- INSTRUCTIONS FOR THE TASK -
Output each line of the listing that follows, with every character kept as it is.

[[ SUPPLIED MATERIAL open ]]

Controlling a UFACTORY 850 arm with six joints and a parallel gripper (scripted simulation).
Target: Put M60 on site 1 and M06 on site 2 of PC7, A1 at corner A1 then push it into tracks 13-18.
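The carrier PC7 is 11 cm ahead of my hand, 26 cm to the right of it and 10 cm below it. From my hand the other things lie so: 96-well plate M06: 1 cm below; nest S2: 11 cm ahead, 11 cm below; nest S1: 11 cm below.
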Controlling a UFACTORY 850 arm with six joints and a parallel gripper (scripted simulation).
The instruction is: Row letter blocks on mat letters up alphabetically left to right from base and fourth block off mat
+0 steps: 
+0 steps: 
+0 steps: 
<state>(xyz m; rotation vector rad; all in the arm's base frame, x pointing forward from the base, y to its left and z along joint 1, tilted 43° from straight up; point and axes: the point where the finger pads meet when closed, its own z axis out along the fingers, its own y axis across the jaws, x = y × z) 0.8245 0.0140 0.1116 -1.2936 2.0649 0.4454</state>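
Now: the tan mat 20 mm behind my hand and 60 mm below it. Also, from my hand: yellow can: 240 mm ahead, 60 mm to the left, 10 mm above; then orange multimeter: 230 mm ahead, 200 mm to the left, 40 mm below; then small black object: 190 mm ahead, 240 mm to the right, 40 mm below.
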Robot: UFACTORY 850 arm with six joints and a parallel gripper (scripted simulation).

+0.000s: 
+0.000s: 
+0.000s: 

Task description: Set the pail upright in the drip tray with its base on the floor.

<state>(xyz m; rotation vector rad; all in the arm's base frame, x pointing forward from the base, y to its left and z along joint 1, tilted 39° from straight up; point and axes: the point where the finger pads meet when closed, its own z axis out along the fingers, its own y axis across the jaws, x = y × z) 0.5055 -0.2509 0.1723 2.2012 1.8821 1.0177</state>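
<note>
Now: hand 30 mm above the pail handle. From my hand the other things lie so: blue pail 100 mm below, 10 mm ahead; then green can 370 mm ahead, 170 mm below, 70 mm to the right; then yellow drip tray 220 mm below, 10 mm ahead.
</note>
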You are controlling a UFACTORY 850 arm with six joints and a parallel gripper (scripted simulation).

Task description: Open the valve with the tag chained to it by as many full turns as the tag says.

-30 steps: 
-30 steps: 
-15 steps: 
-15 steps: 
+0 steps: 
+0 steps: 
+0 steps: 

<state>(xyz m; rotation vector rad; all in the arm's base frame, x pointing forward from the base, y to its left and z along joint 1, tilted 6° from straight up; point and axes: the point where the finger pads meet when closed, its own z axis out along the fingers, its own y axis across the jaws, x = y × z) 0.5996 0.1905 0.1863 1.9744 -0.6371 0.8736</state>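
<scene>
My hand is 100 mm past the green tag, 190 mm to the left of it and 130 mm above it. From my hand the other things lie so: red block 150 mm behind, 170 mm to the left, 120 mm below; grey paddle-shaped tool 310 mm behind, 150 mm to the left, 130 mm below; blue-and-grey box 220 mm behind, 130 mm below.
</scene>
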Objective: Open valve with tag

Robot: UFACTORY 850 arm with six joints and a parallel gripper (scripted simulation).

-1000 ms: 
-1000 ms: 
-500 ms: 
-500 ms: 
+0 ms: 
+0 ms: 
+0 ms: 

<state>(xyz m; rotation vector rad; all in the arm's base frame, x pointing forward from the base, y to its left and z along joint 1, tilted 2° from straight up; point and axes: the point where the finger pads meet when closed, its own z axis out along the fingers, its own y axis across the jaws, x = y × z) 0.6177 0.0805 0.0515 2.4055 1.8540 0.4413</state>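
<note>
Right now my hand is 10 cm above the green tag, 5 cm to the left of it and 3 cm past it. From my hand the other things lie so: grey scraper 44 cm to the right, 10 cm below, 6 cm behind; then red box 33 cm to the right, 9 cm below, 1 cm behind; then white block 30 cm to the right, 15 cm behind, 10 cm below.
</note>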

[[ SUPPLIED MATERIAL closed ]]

- TASK RESPONSE -
Controlling a UFACTORY 850 arm with six joints and a parallel gripper (scripted simulation).
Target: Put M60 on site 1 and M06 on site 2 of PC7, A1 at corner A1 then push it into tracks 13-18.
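The carrier PC7 is 11 cm ahead of my hand, 26 cm to the right of it and 10 cm below it. From my hand the other things lie so: 96-well plate M06: 1 cm below; nest S2: 11 cm ahead, 11 cm below; nest S1: 11 cm below.
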Controlling a UFACTORY 850 arm with six joints and a parallel gripper (scripted simulation).
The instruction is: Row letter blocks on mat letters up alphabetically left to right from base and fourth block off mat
+0 steps: 
+0 steps: 
+0 steps: 
<state>(xyz m; rotation vector rad; all in the arm's base frame, x pointing forward from the base, y to its left and z along joint 1, tilted 43° from straight up; point and axes: the point where the finger pads meet when closed, its own z axis out along the fingers, its own y axis across the jaws, x = y × z) 0.8245 0.0140 0.1116 -1.2936 2.0649 0.4454</state>
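Now: the tan mat 20 mm behind my hand and 60 mm below it. Also, from my hand: yellow can: 240 mm ahead, 60 mm to the left, 10 mm above; then orange multimeter: 230 mm ahead, 200 mm to the left, 40 mm below; then small black object: 190 mm ahead, 240 mm to the right, 40 mm below.
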Robot: UFACTORY 850 arm with six joints and a parallel gripper (scripted simulation).

+0.000s: 
+0.000s: 
+0.000s: 

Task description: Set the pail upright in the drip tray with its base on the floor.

<state>(xyz m; rotation vector rad; all in the arm's base frame, x pointing forward from the base, y to its left and z along joint 1, tilted 39° from straight up; point and axes: the point where the finger pads meet when closed, its own z axis out along the fingers, its own y axis across the jaws, x = y × z) 0.5055 -0.2509 0.1723 2.2012 1.8821 1.0177</state>
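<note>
Now: hand 30 mm above the pail handle. From my hand the other things lie so: blue pail 100 mm below, 10 mm ahead; then green can 370 mm ahead, 170 mm below, 70 mm to the right; then yellow drip tray 220 mm below, 10 mm ahead.
</note>
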You are controlling a UFACTORY 850 arm with six joints and a parallel gripper (scripted simulation).

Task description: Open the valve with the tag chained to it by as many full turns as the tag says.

-30 steps: 
-30 steps: 
-15 steps: 
-15 steps: 
+0 steps: 
+0 steps: 
+0 steps: 

<state>(xyz m; rotation vector rad; all in the arm's base frame, x pointing forward from the base, y to its left and z along joint 1, tilted 6° from straight up; point and axes: the point where the finger pads meet when closed, its own z axis out along the fingers, its own y axis across the jaws, x = y × z) 0.5996 0.1905 0.1863 1.9744 -0.6371 0.8736</state>
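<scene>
My hand is 100 mm past the green tag, 190 mm to the left of it and 130 mm above it. From my hand the other things lie so: red block 150 mm behind, 170 mm to the left, 120 mm below; grey paddle-shaped tool 310 mm behind, 150 mm to the left, 130 mm below; blue-and-grey box 220 mm behind, 130 mm below.
</scene>
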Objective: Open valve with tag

Robot: UFACTORY 850 arm with six joints and a parallel gripper (scripted simulation).

-1000 ms: 
-1000 ms: 
-500 ms: 
-500 ms: 
+0 ms: 
+0 ms: 
+0 ms: 

<state>(xyz m; rotation vector rad; all in the arm's base frame, x pointing forward from the base, y to its left and z along joint 1, tilted 2° from straight up; point and axes: the point where the finger pads meet when closed, its own z axis out along the fingers, its own y axis across the jaws, x = y × z) 0.6177 0.0805 0.0515 2.4055 1.8540 0.4413</state>
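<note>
Right now my hand is 10 cm above the green tag, 5 cm to the left of it and 3 cm past it. From my hand the other things lie so: grey scraper 44 cm to the right, 10 cm below, 6 cm behind; then red box 33 cm to the right, 9 cm below, 1 cm behind; then white block 30 cm to the right, 15 cm behind, 10 cm below.
</note>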

Nothing more remains to be added to this answer.